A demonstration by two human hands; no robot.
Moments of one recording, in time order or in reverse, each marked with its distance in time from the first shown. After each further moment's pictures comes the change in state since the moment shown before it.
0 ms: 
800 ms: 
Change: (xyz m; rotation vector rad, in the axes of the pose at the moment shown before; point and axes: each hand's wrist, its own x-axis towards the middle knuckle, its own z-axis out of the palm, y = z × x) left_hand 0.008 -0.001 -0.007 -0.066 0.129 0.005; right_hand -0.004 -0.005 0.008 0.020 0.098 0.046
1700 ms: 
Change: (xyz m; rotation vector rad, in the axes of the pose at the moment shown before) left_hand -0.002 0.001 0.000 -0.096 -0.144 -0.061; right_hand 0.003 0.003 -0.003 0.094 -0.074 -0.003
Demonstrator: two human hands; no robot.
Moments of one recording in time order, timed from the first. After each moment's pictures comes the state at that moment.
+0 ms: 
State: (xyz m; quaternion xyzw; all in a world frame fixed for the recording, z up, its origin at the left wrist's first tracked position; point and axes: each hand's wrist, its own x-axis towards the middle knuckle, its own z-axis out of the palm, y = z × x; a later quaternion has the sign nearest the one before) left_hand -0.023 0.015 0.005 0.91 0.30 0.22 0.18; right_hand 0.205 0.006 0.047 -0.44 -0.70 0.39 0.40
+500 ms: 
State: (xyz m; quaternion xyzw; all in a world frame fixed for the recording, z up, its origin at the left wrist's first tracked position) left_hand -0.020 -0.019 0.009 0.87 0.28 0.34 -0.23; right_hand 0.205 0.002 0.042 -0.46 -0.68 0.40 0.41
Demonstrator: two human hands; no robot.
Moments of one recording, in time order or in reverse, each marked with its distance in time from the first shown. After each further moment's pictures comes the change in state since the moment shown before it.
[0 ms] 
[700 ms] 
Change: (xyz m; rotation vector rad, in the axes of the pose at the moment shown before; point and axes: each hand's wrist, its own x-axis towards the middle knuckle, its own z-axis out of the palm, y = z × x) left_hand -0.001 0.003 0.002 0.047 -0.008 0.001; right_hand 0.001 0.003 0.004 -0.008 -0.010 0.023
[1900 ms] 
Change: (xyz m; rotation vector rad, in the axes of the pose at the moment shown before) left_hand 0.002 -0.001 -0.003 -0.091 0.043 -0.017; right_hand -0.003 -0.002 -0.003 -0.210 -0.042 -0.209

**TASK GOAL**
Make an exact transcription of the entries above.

**EXPECTED ANSWER**
A demonstration by two human hands; no robot.
Moments of one recording, in time order or in reverse, each marked with its distance in time from the first shown. After each further moment's pictures comes the change in state since the moment shown before it.
0 ms: 
800 ms: 
Change: (xyz m; rotation vector rad, in the axes of the pose at the moment shown before; point and axes: each hand's wrist, its own x-axis towards the middle knuckle, its own z-axis out of the palm, y = z × x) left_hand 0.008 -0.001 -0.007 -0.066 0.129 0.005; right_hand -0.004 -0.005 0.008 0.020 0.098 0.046
1700 ms: 
Change: (xyz m; rotation vector rad, in the axes of the pose at the moment shown before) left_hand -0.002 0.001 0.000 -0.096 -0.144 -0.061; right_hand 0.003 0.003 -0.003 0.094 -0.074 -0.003
Demonstrator: two human hands; no robot.
Moments of one recording in time order, timed from the first. After each moment's pictures comes the state at that moment.
+0 ms: 
State: (xyz m; quaternion xyzw; all in a world frame fixed for the recording, z up, its origin at the left wrist's first tracked position; point and axes: each hand's wrist, its own x-axis towards the middle knuckle, its own z-axis out of the palm, y = z × x; a later quaternion has the sign nearest the one before) left_hand -0.023 0.015 0.005 0.91 0.30 0.22 0.18; right_hand 0.205 0.006 0.047 -0.44 -0.70 0.39 0.40
+500 ms: 
State: (xyz m; quaternion xyzw; all in a world frame fixed for the recording, z up, its origin at the left wrist's first tracked position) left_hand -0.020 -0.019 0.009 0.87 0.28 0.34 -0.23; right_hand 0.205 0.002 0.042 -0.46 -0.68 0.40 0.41
Demonstrator: two human hands; no robot.
Moments of one recording, in time order or in reverse, each marked with its distance in time from the first shown. After each further moment's pictures comes the change in state since the moment shown before it.
[0 ms] 
[700 ms] 
Change: (xyz m; rotation vector rad, in the axes of the pose at the moment shown before; point and axes: each hand's wrist, its own x-axis towards the middle knuckle, its own z-axis out of the palm, y = z × x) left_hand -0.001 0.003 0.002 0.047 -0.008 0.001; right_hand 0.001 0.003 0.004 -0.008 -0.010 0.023
[1900 ms] 
Change: (xyz m; rotation vector rad, in the axes of the pose at the moment shown before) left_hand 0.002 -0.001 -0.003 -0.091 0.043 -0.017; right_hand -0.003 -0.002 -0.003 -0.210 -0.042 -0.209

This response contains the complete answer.